8:02 out at BE .... have to read NoD's post fast to see what to do now :eek: I'm only part way thru! 8:23 Opps, I was one 5 min bar to slow... would have gotten in at 1278.25 having read Nods above post See if it goes to 1280.25, which would be similar to yesterday... the patterns look very close so far.
Hard to leave when it's moving so nicely, but have a huge job to do and then the airport. Sure doesn't look like it will retrace towards the O/N low... I'll see this evening. Besides, I'm still on my "Flu affect minimal trading schedule!" This evening is my last trading class for awhile. That will free some time, I'm going to look into Al Brooks monthly ...siminar? Thanks NoDoji, what you are saying is making more and more sense.
Nice read, Hooti! That 1278.25 would be my long entry choice, definitely. I trade ES with a 2 pt stop, 4 pt target.
Cool NoD... Trade of premrkt econ repts... Bracket set at buy stop 1283.75 sell stop 1282 O/N trading range was about 3 pts, and 5 min bar prior hovering around 1283.25 so tgt stop limit 1286 tgt buy limit 1280.50 In short 1.5 pts
Freed up time for look at the close long at 1:59, 1279.50 Again, it was crossing the MA's, and above the long term TL Out 2:02, 1281.25 +1.75 Not sure why I picked that as a tgt, it just seemed right! More was doubtful. Must be over the flu finially, the set-ups are working again!
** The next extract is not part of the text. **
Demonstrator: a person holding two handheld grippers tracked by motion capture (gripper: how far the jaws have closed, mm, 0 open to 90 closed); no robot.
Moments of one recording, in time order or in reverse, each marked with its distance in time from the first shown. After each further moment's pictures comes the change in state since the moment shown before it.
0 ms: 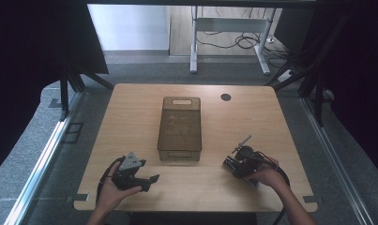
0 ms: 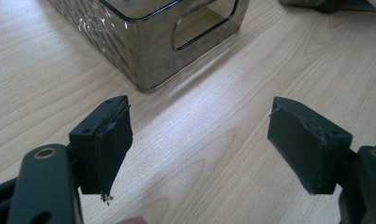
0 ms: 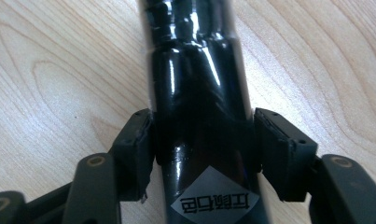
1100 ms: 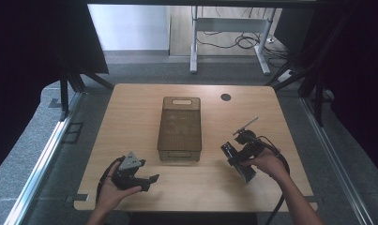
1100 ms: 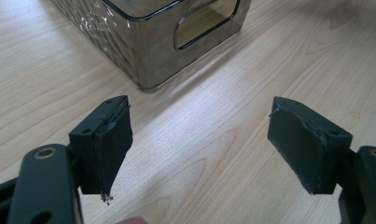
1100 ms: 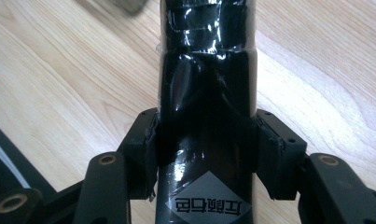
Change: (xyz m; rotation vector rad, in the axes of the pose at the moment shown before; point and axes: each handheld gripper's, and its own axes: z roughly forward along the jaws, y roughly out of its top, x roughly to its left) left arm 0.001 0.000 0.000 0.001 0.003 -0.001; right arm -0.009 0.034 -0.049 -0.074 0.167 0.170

I'm in long, but not happy with what I did.... just a step to slow over and over.... I was aiming to bracket the 2nd bar of the day, based on the first. But The 2nd bar was moving faster than my entry technique, so I chased it up and didn't get in until 1.25 pts higher than was best. I've done this before... just to chintzy about getting in. It's an entry error, just a psychological one. So I set for BE, and hope I can get out there. Long 7:37 at 1280.25 stop 1278 Out BE 7:50 *laughing* but while typing this it entered me short via my protective stop better tend to that yipe lost 3.25 points. Just to slow... reversing the profits of yesterday! better take a break , maybe for the day!
Actually, this kind of day is very important to me. I started this journal with a litteral event with my Dr. The key quote here was: "I'd had a brain injury a few years back. This year I was distinctly proud of being clear enough to tell her that 'how my brain was doing' was a question I really couldn't answer, I didn't know. In the past I'd say "oh, I'm almost well", and I wasn't." A very real reason for me to be here is to become more self aware. It's a kind of judgement I need to... well... I still have a written goal of aging gracefully. Choose that one some time ago. It's a little more complicated now than it used to be! But to find some gracefullness in moving thru the day. That takes self awareness and judgement. I have really good days. And not so good. Working here I'm becoming much more alert to which is which! With a brain injury, it's possible not to know that. I'm learning, making connections, I had a clue what this day was when I started. So this is a good day for me. And so far it's costing me much less than the medical comunity has charged me! One possibility is to find better, safer, ways to trade on down days. That's the compensation thing. Or there may be more days I just need to sit out or sim trade. The stream of candelsticks will jsut keep coming when the day is good. I have this mental image of waking up and placing one trade [unless I'm totally no-way]... and letting the market... be in a dialog with how I am. If I'm sharp run with that, if not... OK... I'll work my day that way. Kind of makes sense! [it's not so much that I win, as that I'm able to keep up with my trading rules... that kind of thing.] Thanks for your patience as I work my way thru here!